Les agents sont peut-être moins importants que leurs responsabilités

Dans mon premier article, j'écrivais que la véritable valeur ne se trouvait probablement pas dans le modèle de langage lui-même, mais dans le processus qui l'entoure.

Un mois plus tard, c'est probablement l'idée qui a le mieux résisté à l'expérience.

Les modèles utilisés ont évolué.

Le rôle d'OpenCode a changé.

La place initialement imaginée pour OpenClaw est aujourd'hui remise en question.

DevLog commence à évoluer vers un rôle beaucoup plus spécialisé.

Pourtant, les Stories restent.

Les ADR restent.

Les analyses restent.

Les plans d'implémentation restent.

Les revues et les rapports restent.

Et les validations humaines restent.

Cela m'amène aujourd'hui à formuler l'idée légèrement différemment :

les agents sont remplaçables ; les responsabilités et le processus le sont beaucoup moins.

L'objectif n'est donc peut-être pas de construire le plus rapidement possible une équipe composée d'un grand nombre d'agents.

Il est d'abord de comprendre quelles responsabilités méritent réellement d'être séparées.

Puis de construire ou choisir un agent lorsque cette séparation apporte une valeur concrète.

Et maintenant ?

La prochaine étape n'est donc pas d'ajouter davantage d'orchestration.

Elle est de rendre le premier agent spécialisé réellement utile.

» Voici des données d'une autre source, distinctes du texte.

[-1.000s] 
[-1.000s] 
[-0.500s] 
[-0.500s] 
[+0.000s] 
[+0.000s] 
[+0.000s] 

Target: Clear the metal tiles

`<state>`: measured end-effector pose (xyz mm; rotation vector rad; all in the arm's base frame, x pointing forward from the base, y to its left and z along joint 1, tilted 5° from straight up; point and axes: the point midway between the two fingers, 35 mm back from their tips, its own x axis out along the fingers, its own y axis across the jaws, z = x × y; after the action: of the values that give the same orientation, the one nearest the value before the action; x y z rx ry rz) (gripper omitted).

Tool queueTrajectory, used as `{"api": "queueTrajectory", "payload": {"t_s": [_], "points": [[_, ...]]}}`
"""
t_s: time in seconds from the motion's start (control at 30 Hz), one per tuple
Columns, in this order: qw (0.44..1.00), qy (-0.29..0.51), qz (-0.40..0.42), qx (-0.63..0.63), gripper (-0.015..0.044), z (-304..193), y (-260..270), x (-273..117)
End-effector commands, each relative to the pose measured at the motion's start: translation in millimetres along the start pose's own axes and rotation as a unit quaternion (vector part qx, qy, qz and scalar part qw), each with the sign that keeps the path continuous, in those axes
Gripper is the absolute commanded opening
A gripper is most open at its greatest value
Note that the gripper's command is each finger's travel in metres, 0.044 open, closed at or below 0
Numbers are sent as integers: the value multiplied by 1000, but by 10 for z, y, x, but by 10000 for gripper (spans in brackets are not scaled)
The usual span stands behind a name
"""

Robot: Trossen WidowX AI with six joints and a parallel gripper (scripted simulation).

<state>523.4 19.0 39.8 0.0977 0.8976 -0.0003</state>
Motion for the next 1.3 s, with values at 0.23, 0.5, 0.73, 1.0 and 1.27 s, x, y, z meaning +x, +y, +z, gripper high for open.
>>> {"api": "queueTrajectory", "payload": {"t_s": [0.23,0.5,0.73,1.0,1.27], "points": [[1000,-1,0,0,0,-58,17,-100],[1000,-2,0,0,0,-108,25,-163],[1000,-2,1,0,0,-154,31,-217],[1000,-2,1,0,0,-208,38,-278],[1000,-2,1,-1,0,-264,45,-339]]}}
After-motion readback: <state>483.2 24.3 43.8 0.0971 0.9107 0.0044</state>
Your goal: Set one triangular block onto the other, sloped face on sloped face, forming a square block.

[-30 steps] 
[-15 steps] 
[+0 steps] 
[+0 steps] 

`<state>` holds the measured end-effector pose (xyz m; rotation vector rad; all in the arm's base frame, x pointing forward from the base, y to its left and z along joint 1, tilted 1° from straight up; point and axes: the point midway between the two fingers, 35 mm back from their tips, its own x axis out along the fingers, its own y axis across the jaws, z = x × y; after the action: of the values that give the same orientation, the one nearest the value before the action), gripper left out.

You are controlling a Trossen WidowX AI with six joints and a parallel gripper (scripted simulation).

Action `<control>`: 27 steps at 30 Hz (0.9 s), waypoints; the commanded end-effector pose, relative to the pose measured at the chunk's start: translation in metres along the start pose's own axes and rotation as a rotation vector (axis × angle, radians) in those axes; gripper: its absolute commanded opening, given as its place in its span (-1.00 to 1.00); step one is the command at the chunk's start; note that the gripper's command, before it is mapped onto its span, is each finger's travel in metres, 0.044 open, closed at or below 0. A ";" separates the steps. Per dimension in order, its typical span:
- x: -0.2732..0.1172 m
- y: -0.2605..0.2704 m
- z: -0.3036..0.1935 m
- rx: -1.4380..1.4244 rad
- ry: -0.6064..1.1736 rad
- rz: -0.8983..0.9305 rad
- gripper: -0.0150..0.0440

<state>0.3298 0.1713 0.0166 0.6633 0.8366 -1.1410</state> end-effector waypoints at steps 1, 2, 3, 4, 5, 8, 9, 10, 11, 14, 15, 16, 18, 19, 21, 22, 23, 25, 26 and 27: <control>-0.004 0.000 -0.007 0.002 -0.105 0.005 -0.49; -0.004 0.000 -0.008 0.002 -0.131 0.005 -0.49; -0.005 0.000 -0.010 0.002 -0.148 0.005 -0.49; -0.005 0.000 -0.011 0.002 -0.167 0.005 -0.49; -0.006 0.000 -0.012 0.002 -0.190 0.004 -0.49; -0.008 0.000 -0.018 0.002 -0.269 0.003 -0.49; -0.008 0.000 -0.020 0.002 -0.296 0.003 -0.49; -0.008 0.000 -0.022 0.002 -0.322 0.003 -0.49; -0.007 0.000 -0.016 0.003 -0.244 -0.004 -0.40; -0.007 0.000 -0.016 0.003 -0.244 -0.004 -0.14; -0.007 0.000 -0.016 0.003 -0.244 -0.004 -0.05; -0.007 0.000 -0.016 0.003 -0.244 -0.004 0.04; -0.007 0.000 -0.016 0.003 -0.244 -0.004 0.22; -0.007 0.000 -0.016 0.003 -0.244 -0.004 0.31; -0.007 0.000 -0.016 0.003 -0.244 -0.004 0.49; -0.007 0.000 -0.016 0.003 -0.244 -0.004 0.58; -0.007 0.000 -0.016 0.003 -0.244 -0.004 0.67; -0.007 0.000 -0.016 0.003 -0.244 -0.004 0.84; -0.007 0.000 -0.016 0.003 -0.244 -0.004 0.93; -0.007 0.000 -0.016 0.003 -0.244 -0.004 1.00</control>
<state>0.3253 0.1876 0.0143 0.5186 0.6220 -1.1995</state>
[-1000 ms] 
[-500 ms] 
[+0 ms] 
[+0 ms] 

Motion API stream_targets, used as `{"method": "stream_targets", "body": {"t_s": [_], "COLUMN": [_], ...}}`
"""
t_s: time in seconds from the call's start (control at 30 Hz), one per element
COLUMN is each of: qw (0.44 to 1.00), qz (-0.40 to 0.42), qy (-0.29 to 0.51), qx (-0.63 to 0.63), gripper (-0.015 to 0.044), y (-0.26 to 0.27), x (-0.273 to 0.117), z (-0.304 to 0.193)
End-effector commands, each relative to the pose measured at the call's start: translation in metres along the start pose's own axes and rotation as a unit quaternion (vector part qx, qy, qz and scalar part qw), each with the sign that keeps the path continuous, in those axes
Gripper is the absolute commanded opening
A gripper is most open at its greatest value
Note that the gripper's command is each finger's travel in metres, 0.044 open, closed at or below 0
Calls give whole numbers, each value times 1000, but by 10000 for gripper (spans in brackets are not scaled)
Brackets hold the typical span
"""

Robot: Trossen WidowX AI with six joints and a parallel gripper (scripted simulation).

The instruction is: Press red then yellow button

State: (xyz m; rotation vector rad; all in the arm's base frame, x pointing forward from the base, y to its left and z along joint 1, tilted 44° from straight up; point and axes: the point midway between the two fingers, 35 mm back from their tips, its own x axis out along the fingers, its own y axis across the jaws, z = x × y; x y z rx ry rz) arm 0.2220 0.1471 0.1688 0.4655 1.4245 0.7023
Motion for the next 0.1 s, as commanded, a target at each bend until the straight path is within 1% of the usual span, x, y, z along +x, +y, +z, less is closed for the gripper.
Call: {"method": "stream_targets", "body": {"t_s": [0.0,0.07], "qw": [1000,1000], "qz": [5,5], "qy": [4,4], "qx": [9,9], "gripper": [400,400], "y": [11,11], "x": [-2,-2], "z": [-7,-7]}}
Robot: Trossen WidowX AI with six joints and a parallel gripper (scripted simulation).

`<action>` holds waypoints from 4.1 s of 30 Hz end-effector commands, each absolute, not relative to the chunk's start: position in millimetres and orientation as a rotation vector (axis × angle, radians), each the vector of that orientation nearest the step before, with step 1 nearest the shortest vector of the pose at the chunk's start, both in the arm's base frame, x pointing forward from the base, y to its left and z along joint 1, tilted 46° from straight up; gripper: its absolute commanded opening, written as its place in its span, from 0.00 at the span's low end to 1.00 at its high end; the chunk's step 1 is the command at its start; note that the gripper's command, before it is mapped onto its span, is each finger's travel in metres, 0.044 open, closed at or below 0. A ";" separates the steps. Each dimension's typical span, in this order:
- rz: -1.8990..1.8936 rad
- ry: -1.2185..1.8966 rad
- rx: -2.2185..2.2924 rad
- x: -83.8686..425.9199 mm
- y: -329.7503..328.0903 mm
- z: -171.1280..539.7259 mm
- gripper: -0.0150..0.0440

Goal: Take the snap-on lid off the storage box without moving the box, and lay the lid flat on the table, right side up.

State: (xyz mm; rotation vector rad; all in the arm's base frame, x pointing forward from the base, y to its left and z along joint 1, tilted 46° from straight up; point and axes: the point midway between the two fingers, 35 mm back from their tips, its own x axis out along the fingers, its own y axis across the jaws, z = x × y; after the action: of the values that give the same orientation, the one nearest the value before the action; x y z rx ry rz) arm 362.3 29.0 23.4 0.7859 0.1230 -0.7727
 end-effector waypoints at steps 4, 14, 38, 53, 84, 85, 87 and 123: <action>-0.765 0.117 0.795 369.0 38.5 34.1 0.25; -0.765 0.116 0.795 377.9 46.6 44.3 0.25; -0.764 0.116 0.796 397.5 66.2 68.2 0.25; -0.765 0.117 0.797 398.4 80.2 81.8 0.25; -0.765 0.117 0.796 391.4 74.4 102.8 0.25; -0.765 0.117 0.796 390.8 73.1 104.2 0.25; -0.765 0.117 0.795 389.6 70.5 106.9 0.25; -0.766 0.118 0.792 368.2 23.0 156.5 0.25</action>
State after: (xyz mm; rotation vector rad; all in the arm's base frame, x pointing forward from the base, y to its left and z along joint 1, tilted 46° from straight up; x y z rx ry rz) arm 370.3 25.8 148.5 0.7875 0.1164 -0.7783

DevLog doit progressivement passer d'un ensemble d'outils exposés par MCP permettant de consulter la mémoire technique d'un projet à un agent capable de reconstruire le contexte d'ingénierie nécessaire à une tâche.

L'un des prochains tests importants sera de vérifier si ce contexte peut réellement améliorer le travail d'un agent d'exécution comme OpenCode et réduire la quantité d'exploration du repository nécessaire avant chaque évolution.

Si cette collaboration fonctionne, un nouveau problème apparaîtra naturellement : coordonner plusieurs agents possédant des responsabilités différentes au sein d'un même workflow.

Ce sera probablement le bon moment pour réévaluer OpenClaw.

Non plus parce qu'un orchestrateur semble être une composante naturelle d'une architecture multi-agents.

Mais parce que le système aura réellement commencé à avoir quelque chose à orchestrer.

Cette expérimentation continue donc de suivre le même principe que celui qui l'a initiée.

Je ne cherche pas à construire un développement entièrement autonome.

Je cherche à comprendre comment humains, services déterministes et agents IA peuvent collaborer au sein d'un processus clair, documenté et reproductible.

Un mois après la première expérimentation, ma conviction sur ce point n'a pas changé.

En revanche, la manière d'y parvenir commence déjà à évoluer.